I am the first to admit that I’m not sure how much mathematics and theory has contributed to biology. Certainly the buzz is there. With the reams of data generated by the human genome project, biologists are begining to realize that they could use some help to understand all of this new data. The result has been a surge of available grant money and a flood of physicists, computer scientists and mathematicians into the field. (For the record, I made the jump over ten years ago when it was less fashionable.) I think it’s safe to say that the jury is still out on whether or not the hype has been justified.

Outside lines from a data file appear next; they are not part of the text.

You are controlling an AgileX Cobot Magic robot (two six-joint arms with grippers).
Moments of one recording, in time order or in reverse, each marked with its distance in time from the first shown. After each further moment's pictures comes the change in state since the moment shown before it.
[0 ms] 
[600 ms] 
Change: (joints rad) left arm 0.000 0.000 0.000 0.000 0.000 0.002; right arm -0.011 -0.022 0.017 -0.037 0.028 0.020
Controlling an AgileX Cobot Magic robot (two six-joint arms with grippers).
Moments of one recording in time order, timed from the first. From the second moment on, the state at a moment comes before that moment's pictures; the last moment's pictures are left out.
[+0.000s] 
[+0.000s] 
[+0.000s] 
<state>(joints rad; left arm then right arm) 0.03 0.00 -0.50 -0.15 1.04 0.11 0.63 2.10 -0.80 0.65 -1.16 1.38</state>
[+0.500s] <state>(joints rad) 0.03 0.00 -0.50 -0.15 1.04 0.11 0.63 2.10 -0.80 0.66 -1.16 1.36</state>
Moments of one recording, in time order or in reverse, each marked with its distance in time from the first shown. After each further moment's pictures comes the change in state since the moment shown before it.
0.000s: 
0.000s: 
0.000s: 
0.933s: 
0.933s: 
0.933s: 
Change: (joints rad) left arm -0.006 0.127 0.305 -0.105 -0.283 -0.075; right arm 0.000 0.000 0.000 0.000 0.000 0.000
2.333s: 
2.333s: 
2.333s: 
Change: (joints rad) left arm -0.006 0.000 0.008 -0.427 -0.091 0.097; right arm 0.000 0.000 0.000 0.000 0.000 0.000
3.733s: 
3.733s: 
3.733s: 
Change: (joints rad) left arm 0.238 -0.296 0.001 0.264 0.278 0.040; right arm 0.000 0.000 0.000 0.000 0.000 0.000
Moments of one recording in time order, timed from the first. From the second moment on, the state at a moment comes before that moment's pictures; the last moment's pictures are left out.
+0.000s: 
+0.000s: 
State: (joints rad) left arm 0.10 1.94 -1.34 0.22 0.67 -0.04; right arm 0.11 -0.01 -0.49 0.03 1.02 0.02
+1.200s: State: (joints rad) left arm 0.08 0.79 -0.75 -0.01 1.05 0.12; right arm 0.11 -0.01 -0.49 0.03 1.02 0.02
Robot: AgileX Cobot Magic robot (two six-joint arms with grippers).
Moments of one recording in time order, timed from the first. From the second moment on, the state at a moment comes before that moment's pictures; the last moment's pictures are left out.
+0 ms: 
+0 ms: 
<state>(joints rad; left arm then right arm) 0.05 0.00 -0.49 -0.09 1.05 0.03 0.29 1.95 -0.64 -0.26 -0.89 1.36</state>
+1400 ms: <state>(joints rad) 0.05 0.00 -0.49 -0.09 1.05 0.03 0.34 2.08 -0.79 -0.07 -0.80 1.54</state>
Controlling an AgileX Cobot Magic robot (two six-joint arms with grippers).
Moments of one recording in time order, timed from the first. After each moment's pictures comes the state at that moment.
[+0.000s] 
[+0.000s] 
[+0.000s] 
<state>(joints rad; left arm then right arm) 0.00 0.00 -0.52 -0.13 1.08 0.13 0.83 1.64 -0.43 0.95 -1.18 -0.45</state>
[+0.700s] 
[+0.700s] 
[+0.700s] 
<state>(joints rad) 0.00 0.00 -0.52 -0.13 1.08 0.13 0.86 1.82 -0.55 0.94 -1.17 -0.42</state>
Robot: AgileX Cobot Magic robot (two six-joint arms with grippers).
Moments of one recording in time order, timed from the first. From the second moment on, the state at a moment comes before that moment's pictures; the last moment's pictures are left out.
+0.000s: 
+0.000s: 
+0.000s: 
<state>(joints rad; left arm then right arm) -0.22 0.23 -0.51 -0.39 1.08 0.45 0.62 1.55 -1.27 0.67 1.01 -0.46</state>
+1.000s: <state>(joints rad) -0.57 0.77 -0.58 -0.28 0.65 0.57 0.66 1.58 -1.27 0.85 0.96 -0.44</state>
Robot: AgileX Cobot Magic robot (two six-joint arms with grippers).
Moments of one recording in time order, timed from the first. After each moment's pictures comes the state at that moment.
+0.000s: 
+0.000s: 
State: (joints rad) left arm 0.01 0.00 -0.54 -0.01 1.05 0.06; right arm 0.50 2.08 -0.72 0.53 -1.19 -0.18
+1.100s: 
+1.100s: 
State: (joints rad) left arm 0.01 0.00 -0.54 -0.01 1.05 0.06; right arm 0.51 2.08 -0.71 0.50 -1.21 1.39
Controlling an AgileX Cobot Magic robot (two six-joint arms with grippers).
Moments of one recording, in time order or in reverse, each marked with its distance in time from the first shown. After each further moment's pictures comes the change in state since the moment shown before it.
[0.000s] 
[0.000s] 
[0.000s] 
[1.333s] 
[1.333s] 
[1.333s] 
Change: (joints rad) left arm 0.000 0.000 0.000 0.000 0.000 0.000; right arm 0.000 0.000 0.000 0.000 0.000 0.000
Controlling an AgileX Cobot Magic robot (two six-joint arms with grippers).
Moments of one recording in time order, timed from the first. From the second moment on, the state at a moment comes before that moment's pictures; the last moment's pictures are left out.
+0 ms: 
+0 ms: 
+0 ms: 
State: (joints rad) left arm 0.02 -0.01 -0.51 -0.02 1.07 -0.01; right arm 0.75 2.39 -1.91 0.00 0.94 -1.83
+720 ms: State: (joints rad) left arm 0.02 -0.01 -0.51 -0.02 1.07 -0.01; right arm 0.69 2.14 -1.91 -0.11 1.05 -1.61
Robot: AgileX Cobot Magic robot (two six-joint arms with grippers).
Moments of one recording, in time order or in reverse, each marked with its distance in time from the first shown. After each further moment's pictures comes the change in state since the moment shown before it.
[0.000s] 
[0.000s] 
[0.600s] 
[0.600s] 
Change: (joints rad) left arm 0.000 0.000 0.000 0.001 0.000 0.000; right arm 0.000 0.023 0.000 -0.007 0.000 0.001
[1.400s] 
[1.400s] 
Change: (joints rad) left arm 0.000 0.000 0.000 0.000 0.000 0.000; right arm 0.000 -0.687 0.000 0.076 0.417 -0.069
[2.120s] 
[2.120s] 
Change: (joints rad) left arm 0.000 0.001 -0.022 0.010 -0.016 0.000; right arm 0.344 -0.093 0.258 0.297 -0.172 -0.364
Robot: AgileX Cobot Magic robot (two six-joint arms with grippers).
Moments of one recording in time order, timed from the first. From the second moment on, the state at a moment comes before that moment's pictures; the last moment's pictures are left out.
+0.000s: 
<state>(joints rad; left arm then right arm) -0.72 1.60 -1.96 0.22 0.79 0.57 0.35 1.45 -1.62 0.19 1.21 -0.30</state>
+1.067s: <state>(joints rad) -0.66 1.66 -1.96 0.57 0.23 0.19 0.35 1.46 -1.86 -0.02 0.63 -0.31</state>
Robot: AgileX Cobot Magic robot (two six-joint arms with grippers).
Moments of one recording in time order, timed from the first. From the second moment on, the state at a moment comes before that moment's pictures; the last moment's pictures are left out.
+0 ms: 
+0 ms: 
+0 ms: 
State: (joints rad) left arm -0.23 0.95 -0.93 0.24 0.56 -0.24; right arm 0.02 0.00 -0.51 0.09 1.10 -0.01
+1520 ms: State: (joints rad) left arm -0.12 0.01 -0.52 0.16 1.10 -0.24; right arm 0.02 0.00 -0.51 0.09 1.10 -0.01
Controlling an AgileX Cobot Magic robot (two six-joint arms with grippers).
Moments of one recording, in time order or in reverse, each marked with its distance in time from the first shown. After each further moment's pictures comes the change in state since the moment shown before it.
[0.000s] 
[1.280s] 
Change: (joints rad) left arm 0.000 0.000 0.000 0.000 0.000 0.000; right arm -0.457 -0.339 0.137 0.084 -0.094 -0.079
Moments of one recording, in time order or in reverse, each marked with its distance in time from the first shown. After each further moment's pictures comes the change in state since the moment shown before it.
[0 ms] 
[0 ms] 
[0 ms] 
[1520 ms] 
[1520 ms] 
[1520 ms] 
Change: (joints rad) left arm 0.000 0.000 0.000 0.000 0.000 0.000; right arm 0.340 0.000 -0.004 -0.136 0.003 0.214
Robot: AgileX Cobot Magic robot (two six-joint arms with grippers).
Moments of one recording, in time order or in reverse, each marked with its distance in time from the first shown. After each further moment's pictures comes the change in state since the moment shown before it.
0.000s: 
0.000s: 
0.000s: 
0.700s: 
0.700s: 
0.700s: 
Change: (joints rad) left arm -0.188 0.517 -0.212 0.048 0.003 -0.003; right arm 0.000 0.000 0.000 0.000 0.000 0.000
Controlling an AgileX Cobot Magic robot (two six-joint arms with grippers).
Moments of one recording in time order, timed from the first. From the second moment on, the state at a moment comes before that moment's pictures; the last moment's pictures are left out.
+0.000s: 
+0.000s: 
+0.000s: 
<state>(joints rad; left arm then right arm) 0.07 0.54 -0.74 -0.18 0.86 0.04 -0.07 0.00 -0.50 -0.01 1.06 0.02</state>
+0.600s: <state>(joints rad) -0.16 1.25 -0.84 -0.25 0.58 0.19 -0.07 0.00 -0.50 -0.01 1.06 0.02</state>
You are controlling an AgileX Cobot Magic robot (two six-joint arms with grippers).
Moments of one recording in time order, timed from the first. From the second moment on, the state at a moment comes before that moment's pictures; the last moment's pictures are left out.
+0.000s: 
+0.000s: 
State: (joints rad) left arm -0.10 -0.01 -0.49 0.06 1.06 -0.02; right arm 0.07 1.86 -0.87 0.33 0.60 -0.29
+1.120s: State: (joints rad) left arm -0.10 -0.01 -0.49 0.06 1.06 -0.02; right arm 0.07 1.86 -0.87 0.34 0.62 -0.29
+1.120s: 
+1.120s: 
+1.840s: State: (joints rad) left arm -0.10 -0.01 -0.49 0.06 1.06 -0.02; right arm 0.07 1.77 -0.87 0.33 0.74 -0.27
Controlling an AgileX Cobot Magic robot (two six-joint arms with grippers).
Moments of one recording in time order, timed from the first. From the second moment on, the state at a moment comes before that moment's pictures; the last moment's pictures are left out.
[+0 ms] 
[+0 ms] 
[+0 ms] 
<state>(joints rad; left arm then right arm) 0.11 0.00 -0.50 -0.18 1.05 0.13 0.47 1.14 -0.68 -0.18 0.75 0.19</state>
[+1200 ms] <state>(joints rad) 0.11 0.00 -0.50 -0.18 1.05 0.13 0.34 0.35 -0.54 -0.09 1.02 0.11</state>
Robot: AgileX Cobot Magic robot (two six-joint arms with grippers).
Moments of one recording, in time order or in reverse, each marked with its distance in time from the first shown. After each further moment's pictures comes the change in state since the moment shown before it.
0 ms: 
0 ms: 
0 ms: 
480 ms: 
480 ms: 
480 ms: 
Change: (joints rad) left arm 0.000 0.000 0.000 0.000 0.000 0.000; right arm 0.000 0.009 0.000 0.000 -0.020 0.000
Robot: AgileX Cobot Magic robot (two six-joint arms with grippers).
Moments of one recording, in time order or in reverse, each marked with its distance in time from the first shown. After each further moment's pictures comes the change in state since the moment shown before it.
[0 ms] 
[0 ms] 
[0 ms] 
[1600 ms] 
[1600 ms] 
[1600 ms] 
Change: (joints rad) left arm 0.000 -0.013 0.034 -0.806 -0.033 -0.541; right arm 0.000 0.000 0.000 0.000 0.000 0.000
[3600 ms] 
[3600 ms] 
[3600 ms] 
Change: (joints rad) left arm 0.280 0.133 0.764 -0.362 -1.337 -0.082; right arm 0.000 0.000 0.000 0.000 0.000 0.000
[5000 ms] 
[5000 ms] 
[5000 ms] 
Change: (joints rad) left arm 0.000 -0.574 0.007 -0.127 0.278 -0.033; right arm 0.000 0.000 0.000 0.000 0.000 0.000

However, there has been one instance where mathematics has made a major difference and that is in the development of the triple cocktail treatment for HIV-AIDS. HIV is a particularly insidious virus because it attacks CD4 T cells of the immune system. However, it is rather slow acting. So often, when a person is infected with HIV, their virus load will remain low and CD4 counts will remain relatively high for a long period of time. Then, suddenly, the CD4 count will plummet and they will lapse into fully developed AIDS. It was first assumed that the virus replicated slowly and then accelerated at some point.
In the early 90’s, David Ho and his group were testing treatments for HIV infection and decided that mathematically modeling the virus dynamics may give clues as to what was really happening. So they called in Los Alamos biological physicists Alan Perelson and Avidan Neumann (who is currently visiting our lab at NIH) to see if anything could be inferred about the virus. They used simple models of just a few ordinary differential equations to fit to the virus load during perturbation experiments where a potent protease inhibitor was administered.
Their simple model showed that the virus was far more active than previously believed. During the quiet phase where virus loads were low, the virus was actually replicating very rapidly but the immune system was running at high speed to compensate. Full blown AIDS developed when the immune system wore out and could no longer keep up with the virus. The implication was that any anti-viral treatment that targeted a single specific mechanism would fail because the virus would quickly evolve a defense. Thus the triple cocktail was invented. The virus would then need to evolve three separate defenses and this was difficult enough to keep it at bay. The results were published in two deservedly celebrated papers – the first in Nature in 1995 and the second in Science in 1996. I think their achievement represents the best example of how theoretical ideas can be useful in biology.